In vitro staining of human glioblastoma U87MG cells using AS1411-aptamer-conjugated QDs nanoprobe. a and c Microscopy images of cells with Apt-QDs under fluorescent and bright field, respectively. b and d Microscopy images of cells with free QDs under fluorescent and bright field, respectively

Conclusions

We successfully synthesized high-quality MSA-capped CdTe QDs through a simple and reliable microwave-assisted reduction route that uses air-stable sodium tellurite as the Te source and cadmium chloride as the Cd source. The application of a buffer with good buffering capacity over a broad pH range as a reaction medium is crucial to synthesize CdTe QDs with high fluorescence strength. By varying the pH of the precursor buffer between 5 and 8 and the reaction time between 10 and 60 min at 100 °C under microwave irradiation, CdTe QDs with four colors were prepared in less than one hour without prolonging the reaction time over hours or increasing the reaction temperature.

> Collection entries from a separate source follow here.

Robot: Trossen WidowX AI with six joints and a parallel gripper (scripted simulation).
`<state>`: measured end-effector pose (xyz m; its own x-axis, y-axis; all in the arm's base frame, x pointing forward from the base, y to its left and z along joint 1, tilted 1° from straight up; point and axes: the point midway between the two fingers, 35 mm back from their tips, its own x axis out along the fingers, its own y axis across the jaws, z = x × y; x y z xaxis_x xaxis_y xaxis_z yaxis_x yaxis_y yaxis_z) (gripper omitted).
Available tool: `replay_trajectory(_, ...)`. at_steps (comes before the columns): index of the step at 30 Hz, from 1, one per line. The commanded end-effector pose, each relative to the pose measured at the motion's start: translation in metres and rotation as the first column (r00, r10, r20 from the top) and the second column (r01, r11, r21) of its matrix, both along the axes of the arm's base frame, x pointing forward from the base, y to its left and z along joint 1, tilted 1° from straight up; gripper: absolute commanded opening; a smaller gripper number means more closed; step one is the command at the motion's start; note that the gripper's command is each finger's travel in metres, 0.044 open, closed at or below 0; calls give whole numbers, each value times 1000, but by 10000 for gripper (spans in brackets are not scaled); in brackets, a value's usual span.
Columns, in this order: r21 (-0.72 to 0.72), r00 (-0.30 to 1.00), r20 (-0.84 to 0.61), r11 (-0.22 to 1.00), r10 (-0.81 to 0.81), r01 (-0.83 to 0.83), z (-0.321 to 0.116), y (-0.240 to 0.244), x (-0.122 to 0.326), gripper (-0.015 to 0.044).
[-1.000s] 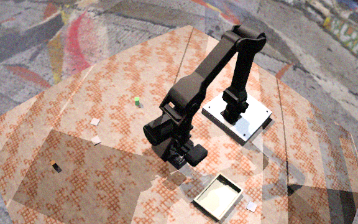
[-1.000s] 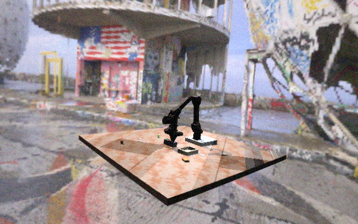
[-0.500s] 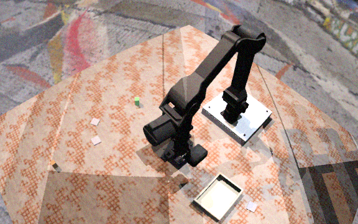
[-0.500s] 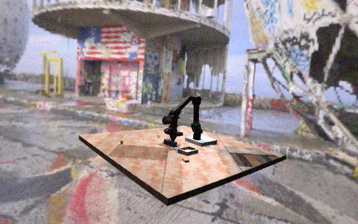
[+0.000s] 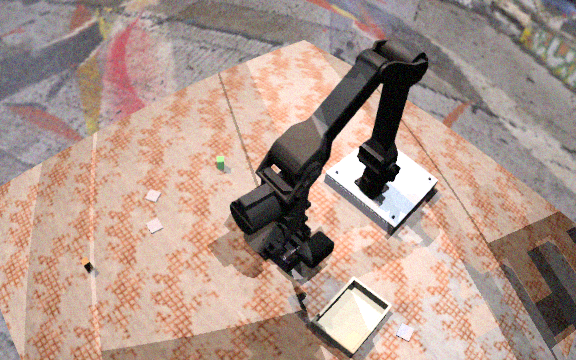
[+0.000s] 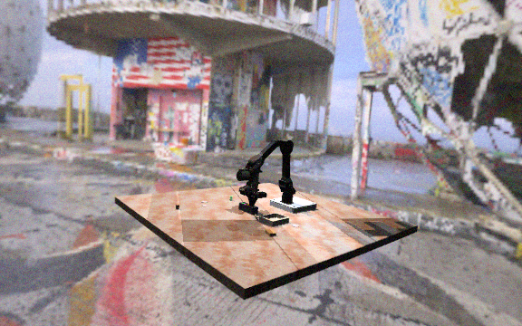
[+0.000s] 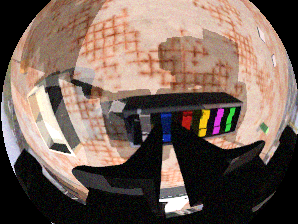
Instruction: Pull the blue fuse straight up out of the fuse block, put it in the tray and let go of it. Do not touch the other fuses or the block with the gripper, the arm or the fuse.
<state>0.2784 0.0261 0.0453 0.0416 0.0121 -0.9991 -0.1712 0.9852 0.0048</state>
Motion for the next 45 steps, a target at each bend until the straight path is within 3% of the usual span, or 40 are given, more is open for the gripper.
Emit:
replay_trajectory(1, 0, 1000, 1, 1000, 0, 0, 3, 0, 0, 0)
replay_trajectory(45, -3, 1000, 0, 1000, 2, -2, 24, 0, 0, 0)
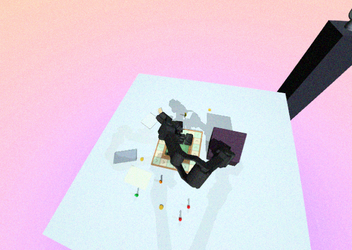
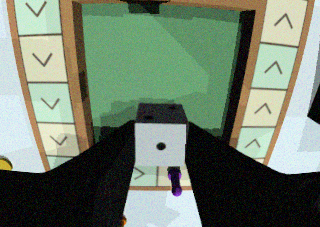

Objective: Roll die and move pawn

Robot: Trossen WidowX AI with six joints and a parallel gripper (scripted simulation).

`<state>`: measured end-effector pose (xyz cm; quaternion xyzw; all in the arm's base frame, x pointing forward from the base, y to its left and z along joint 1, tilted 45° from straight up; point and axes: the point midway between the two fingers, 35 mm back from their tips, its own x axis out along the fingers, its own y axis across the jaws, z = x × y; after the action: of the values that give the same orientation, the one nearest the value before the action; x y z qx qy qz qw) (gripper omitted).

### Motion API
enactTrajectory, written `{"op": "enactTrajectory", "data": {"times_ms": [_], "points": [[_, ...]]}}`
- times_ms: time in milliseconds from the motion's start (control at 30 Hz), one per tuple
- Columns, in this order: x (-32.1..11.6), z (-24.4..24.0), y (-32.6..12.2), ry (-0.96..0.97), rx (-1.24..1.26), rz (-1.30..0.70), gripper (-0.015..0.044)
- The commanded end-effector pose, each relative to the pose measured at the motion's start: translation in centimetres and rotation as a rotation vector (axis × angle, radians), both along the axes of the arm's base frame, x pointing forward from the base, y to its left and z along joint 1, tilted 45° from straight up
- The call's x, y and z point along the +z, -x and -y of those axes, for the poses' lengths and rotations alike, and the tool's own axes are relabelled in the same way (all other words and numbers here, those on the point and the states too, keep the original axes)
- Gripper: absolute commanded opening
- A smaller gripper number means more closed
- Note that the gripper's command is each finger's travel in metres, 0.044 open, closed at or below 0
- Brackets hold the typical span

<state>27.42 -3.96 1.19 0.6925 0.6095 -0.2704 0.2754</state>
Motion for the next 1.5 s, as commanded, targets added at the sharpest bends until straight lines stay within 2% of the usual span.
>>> {"op": "enactTrajectory", "data": {"times_ms": [0,133,533,967,1067,1233,1467], "points": [[-0.4,0.0,0.3,-0.005,-0.021,-0.03,0.0],[-0.6,-0.2,0.5,0.038,-0.007,-0.053,0.0],[-1.6,-0.7,1.2,0.413,0.04,-0.165,0.0],[-1.5,-0.7,1.0,0.817,-0.043,-0.133,0.0],[-1.2,-0.6,0.9,0.835,-0.05,-0.127,0.0],[3.5,0.3,0.2,0.836,-0.051,-0.127,0.0],[3.2,0.3,0.6,0.836,-0.051,-0.127,0.0]]}}
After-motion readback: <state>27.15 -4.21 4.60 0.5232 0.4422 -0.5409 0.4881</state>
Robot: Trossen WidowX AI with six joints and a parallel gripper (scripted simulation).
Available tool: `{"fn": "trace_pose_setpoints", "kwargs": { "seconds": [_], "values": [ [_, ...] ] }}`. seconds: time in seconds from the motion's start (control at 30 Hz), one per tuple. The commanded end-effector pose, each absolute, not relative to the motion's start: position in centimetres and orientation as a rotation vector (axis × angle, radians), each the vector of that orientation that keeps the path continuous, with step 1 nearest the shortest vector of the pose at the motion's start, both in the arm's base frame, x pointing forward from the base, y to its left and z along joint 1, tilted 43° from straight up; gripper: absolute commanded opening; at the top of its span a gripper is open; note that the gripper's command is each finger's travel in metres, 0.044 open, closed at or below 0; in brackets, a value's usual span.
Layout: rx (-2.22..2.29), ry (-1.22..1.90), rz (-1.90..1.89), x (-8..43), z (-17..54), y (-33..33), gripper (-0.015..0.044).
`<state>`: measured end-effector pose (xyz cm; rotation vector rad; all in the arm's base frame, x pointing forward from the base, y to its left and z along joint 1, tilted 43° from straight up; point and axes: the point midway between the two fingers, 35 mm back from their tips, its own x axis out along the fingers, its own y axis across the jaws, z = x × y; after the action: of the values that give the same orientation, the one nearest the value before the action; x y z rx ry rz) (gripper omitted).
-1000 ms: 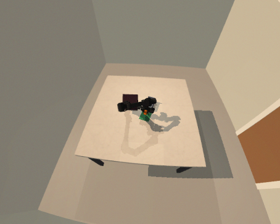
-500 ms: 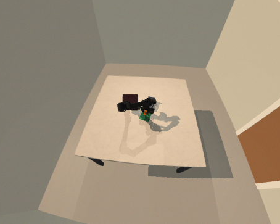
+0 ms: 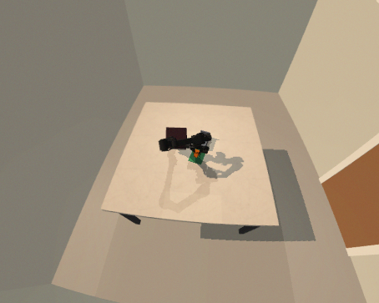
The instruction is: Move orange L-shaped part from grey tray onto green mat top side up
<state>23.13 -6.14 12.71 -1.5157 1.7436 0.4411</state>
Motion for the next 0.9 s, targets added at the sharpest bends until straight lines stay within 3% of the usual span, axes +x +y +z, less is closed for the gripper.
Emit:
{"fn": "trace_pose_setpoints", "kwargs": {
  "seconds": [0.0,0.17,0.87],
  "values": [
    [-1.516,1.744,0.441,23.13,12.71,-6.14,0.0289],
    [-1.516,1.744,0.441,23.13,12.71,-6.14,0.04],
    [-1.516,1.744,0.441,23.13,12.71,-6.14,0.04]
  ]
}}
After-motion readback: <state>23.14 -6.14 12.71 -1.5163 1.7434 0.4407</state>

In the current study, by selecting MSA, MSA-capped CdTe QDs were synthesized at a low pH (5–8) and with a high QY of up to 87 %. In contrast to other thiol-capping agents, including MPA, TGA, cystamine, or GSH, which preserve the ability at a basic pH of >8, MSA can functionalize the surface of CdTe QDs at lower pH values (<8). Since the reducing capability of NaBH4 enhances at low pH values (5–8), the reduction rate of TeO3 2− to Te2− increases, ensuring facile formation of CdTe QDs. Thus, this method provides an easy and reliable route for the synthesis of high-fluorescence MSA-capped CdTe QDs of a very small size without the use of harsh experimental conditions generally employed in previously reported methods. Moreover, the synthesized CdTe QDs exhibited excellent stability as their fluorescence intensity was maintained stable for two months when stored in the dark at 4 °C. Finally, we synthesized AS1411-aptamer-conjugated QDs and successfully developed a class of Apt-conjugated nanoprobes that could bind with human glioblastoma U87MG cells and exhibited in vitro molecular imaging with high fluorescence strength and specificity.